» **About this exercise**
When you copy the material below, keep every line exact and omit the pictures.

» **Stored data**

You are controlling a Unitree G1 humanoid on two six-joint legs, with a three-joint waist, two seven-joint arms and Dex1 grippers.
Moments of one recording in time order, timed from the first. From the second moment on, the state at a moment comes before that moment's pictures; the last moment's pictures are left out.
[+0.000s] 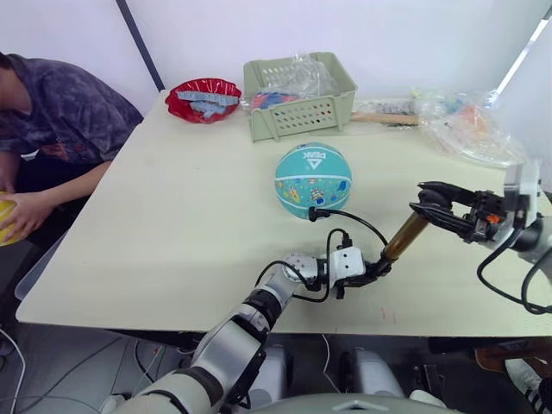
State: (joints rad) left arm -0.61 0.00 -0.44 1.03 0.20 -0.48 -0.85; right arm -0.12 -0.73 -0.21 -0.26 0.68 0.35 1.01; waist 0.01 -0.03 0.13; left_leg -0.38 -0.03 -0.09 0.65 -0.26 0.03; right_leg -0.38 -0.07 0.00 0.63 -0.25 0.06
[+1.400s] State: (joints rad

» **Answer to this task**
You are controlling a Unitree G1 humanoid on two six-joint legs, with a three-joint waist, two seven-joint arms and Dex1 grippers.
Moments of one recording in time order, timed from the first. From the second moment on, the state at a moment comes before that moment's pictures; the last moment's pictures are left out.
[+0.000s] 
State: (joints rad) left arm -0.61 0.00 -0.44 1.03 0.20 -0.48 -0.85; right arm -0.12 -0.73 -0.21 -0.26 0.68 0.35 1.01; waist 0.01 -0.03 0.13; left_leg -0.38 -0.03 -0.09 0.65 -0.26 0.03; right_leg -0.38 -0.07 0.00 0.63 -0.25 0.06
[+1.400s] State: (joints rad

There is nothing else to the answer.